What this task involves: Return all of the listing word for word; the pictures stay out.

Information provided:
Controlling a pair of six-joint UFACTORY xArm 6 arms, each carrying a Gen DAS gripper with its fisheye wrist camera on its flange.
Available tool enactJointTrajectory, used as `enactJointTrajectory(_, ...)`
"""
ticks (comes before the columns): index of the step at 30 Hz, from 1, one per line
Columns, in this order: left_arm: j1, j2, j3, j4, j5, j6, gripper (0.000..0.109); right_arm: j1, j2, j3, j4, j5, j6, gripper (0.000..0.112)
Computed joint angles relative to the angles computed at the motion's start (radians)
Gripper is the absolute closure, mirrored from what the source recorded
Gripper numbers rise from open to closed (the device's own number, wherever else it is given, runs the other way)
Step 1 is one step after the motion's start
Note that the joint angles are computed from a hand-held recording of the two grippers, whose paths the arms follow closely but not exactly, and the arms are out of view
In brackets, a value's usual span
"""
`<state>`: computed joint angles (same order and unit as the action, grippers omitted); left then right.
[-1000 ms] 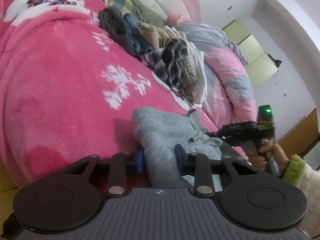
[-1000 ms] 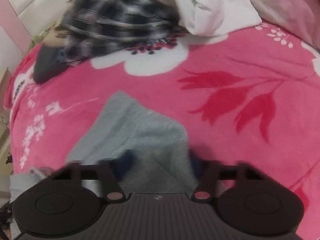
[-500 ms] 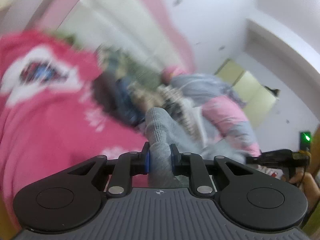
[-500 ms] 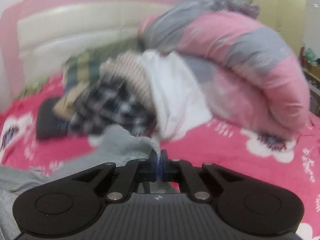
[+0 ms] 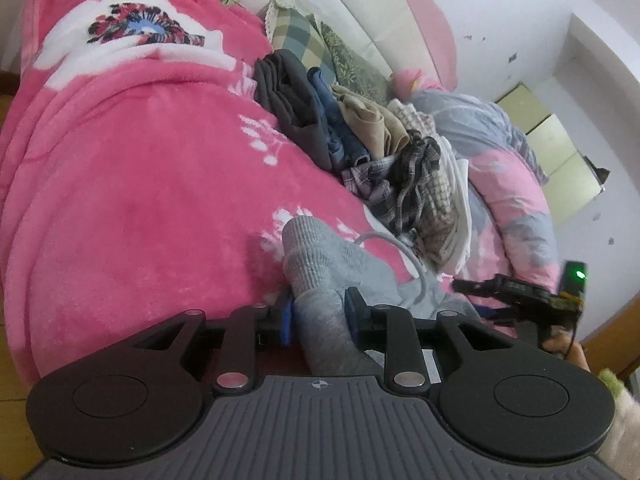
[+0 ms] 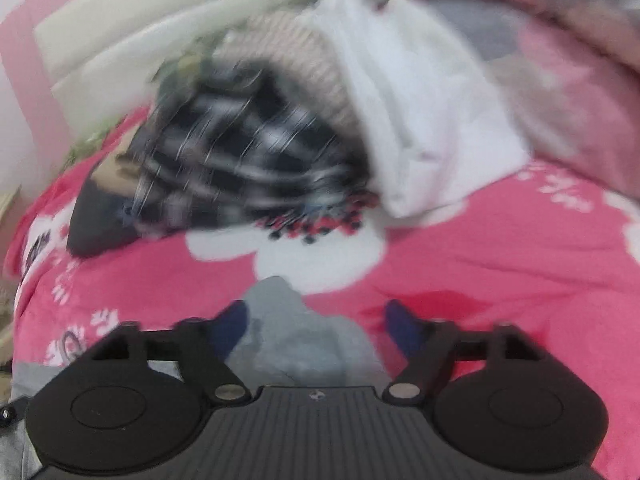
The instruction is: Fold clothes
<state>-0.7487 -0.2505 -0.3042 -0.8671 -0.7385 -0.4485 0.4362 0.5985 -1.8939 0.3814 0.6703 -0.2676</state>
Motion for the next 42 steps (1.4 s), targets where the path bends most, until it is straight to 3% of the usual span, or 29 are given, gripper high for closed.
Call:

Result for this task:
Controlling a pair of six-joint UFACTORY xArm 6 arms, each carrying a Gen DAS gripper with its fisheye wrist camera on its flange.
Available tool enactJointTrajectory, used as `enactJointTrajectory(_, ...)`
"""
ticks (comes before the columns): index of the step at 30 Hz, from 1, one per line
Columns, in this order: left_arm: j1, j2, j3, j4, j5, j6, gripper (0.000..0.109); right_arm: j1, j2, j3, j4, j5, j6, gripper (0.000..0.112)
Computed joint angles relative to the angles computed at the motion's start (radians)
Gripper is the absolute closure, mirrored from what the source recorded
Gripper numbers rise from open to closed (the device's own number, wherever else it is given, runs the other way)
Step 1 is one step after the motion's start
Note that the joint angles are computed from a hand-held recording of the two grippers, whose paths the arms follow closely but not exactly, and the arms are out of view
In brackets, a value's usual span
"""
`<state>`: computed joint angles (same order and unit as the action, grippers omitted); left then right.
[-1000 ms] 
[-1000 ms] 
[-500 ms] 
[-500 ms] 
[+0 ms] 
[+0 ms] 
The instruction is: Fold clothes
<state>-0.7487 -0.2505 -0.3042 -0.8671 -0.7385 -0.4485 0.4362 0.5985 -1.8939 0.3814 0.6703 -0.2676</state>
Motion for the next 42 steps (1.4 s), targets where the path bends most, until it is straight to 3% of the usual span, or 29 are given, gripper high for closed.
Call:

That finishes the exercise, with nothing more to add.